The Way Of Democrats, Or At Least One
Daily Kos, arguably the leading liberal/progressive blog in the nation, is oh, so bold. Laura Clawson links to Byron York of The Washington Examiner, who writes
Sen. Marco Rubio, the leading Republican behind the Gang of Eight comprehensive immigration reform bill, says he will not vote for the legislation he helped write and has staked his political future on, unless substantial changes are made before final Senate consideration.
Speaking with radio host Hugh Hewitt Tuesday, Rubio said the Senate should “strengthen the border security parts of this bill so that they’re stronger, so that they don’t give overwhelming discretion to the Department of Homeland Security.” He said he was working with other senators on amendments to do just that.
Then Hewitt asked: “If those amendments don’t pass, will you yourself support the bill that emerged from Judiciary, Senator Rubio?”
Rubio answered, “Well, I think if those amendments don’t pass, then I think we’ve got a bill that isn’t going to become law, and I think we’re wasting our time. So the answer is no.”
Linking to a report that Utah Republican Orrin Hatch will be proposing four new amendments to the legislation, Clawson notes
Democrats have already allowed Republicans to amend the bill, while backing off on an amendment that would have helped same-sex couples stay together. And Republicans still want more. Now Rubio is once again playing to the far right by threatening to walk if Republican demands aren't met. At the same time, House Republicans look likely to refuse any immigration bill containing a path to citizenship.

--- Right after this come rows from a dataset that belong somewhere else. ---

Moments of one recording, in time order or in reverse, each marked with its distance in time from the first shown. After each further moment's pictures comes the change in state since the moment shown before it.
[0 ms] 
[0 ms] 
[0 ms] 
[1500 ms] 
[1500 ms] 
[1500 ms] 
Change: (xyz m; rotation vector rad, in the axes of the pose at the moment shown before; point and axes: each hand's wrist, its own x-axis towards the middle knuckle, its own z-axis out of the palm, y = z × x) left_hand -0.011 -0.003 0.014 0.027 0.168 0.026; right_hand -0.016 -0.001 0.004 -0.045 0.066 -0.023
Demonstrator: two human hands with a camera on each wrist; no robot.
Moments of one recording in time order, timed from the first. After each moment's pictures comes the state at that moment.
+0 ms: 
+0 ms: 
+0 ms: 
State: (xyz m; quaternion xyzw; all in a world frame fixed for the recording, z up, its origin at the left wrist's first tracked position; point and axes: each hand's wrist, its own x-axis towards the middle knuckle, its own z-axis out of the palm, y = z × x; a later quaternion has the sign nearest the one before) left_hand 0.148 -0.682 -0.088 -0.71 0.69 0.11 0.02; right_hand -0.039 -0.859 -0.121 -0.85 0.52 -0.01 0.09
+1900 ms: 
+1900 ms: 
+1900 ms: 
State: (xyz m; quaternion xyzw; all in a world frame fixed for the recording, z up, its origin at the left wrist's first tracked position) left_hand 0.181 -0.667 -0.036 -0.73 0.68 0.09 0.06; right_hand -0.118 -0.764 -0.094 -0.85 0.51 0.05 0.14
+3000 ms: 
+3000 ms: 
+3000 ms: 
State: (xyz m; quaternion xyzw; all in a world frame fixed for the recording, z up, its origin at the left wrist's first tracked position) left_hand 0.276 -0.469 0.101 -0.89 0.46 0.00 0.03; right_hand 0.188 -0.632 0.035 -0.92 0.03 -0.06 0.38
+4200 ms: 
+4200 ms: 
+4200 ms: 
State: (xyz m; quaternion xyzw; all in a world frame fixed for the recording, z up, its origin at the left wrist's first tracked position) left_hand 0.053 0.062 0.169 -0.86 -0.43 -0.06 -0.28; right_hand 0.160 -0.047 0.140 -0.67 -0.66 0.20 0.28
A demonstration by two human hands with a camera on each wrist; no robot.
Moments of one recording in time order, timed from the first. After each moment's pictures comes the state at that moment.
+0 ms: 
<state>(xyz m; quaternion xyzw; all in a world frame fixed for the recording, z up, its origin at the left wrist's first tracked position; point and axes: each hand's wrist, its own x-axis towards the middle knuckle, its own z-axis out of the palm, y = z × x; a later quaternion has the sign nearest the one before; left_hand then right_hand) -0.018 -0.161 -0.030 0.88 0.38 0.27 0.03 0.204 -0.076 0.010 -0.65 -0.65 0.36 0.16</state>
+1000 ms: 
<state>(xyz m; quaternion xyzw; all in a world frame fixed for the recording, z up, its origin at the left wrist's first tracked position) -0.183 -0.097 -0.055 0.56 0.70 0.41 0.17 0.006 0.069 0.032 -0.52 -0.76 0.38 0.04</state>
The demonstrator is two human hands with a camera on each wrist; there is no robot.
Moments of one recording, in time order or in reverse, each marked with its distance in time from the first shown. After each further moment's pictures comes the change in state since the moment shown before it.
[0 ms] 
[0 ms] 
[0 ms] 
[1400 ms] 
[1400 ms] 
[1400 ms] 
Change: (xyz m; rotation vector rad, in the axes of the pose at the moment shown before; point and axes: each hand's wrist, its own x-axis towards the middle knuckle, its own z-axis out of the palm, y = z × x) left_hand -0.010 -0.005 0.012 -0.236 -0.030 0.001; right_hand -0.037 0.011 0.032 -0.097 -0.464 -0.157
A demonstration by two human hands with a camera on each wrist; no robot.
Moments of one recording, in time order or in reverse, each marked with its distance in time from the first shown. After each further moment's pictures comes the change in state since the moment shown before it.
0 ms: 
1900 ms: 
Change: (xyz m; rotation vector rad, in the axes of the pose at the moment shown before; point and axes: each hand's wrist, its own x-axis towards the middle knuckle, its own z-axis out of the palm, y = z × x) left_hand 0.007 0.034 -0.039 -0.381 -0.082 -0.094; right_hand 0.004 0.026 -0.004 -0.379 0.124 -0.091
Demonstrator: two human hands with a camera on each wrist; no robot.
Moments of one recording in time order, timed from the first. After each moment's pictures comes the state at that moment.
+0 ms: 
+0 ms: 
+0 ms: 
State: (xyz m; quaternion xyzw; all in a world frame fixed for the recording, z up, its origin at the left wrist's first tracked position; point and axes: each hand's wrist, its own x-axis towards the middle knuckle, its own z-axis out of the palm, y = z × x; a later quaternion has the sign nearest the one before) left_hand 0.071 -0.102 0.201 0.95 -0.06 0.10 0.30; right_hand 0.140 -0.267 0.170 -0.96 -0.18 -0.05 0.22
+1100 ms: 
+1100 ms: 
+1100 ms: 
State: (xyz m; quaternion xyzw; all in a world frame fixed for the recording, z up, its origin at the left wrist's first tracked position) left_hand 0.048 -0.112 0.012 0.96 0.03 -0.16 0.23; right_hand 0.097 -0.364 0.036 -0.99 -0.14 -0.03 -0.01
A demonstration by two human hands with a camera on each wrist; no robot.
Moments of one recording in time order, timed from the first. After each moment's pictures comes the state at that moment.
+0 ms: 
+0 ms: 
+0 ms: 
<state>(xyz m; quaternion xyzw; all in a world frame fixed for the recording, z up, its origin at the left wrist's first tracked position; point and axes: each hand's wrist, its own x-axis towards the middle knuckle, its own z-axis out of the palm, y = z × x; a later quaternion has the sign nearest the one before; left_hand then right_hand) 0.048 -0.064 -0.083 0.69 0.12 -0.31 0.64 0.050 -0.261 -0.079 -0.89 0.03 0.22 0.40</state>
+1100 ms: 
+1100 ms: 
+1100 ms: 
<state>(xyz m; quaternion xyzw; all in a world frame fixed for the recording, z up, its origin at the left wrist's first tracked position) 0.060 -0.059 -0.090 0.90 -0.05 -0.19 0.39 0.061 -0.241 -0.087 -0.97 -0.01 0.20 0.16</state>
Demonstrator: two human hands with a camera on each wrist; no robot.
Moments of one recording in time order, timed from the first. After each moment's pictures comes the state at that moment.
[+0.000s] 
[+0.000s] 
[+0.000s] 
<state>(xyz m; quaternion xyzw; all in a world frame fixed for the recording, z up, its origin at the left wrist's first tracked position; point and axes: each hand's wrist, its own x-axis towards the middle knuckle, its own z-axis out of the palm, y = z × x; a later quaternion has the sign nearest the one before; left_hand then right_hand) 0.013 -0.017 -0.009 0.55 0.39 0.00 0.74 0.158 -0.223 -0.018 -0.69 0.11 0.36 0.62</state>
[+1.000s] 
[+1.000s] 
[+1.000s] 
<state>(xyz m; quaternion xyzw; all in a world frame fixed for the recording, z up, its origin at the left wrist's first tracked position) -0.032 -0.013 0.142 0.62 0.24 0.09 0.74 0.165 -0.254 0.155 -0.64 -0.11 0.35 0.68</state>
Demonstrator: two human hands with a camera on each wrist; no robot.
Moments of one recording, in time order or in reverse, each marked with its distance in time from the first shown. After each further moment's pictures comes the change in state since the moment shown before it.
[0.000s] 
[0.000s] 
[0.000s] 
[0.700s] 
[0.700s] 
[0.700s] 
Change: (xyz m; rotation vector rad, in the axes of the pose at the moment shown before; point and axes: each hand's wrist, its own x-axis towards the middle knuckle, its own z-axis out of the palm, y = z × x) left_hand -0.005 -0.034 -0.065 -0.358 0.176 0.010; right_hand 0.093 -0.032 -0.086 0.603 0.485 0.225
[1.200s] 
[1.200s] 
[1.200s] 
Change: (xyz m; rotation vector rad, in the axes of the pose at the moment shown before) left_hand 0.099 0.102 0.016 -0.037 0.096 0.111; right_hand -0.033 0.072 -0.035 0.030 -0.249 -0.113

So far, so good. But instead of suggesting that, as Republicans move the goalposts on immigration reform as they did on health care and the budget, Democrats say "no," she continues
But as Markos has written, "Republicans aren't engaging on immigration reform out of the goodness of their hearts." The future of their party depends on improving their standing with Latino and Asian voters, and killing an immigration reform bill negotiated by four Republicans and four Democrats and subsequently weakened by Republicans is not the way to do that. Marco Rubio knows that, but apparently it's not enough to get him to consistently stand up to far-right primary voters.
She links to Moulitsas' earlier post, one in which he repeats the conventional wisdom that
Republicans really have no choice, they need to eat into the Democrats Latino base or render themselves irrelevant...
They need to decide: Are they actually going to compete for Latino votes, or will they doom themselves to permanent minority status by catering to their nativists?
The conventional wisdom there is wrong, as the aforementioned York argued in this column reporting the results of election analysis by Nate Silver (the Nate Silver, who correctly predicted the winner in 50 of 50 states in the last presidential election. And in the District of Columbia, which even Marcos Huizenga Moulitsas could have predicted.) It seems that if Mitt Romney had won 70% of the Hispanic vote- 26% more than the Spanish-speaking, Texas-walking George W. Bush had in 2005- he still would have lost (in the Electoral College) to Barack Obama.
Nonetheless, Markos is right that, given prevalence of the myth of the all-determining Latino vote, "Republicans aren't engaging on immigration reform out of the goodness of their hearts." He does not acknowledge, however, that the GOP will respond by ensuring there is no clear, easily obtainable path to citizenship in the legislation, or will vote overwhelmingly against it. Neither is there even a suggestion, from either Clawson or the boss, that Democrats should balk if Repubs continue to strip the bill of meaningful reform.
In a way, this commitment of (most) Democrats and liberals to immigration-enhancing legislation at any cost is analogous to the perspective of the Democratic establishment toward New Jersey Governor Chris Christie. No More Mister Nice, while noting yesterday that the New Jersey governor will appoint a Republican to fill the Senate seat of the late, great Frank Lautenberg, reminded us that on October 19, 2012 Christie condemned Barack Obama, wailing "what the hell is he doing asking for another four years? We're happy to give you a bus ticket to the outside, Mr. President."
Twelve days later, Christie and Obama got together to assess storm damage -- and Democrats swooned, forgetting that speech and nearly three years of Democrat-, liberal-, and labor-bashing. To me, watching it was like watching a battered spouse take back an abuser after seeing one bouquet of flowers in the abuser's hand.
NMMN recognizes something akin to the Stockholm Syndrome, in which the right-wing governor "doesn't have to change his policies. He doesn't have to change his rhetoric. All he has to do is throw a few bro-hugs at the president and Dems' hearts skip a beat."
A common thread is discernible, and that thread is at 1600 Pennsylvania Avenue. While Chris Christie, who recently hung out with the President at the New Jersey shore, is at least trying to be re-elected Obama has run his last race. The "bro-hugs" went not inone direction, but also from the President to the governor, notwithstanding Christie's hostility toward mass transit, women's health care, teachers, public education, and medical marijuana patients. Barack Obama wants an immigration reform bill, whatever it looks like, and he wants Chris Christie re-elected governor, no matter what New Jersey looks like when he gets through with it.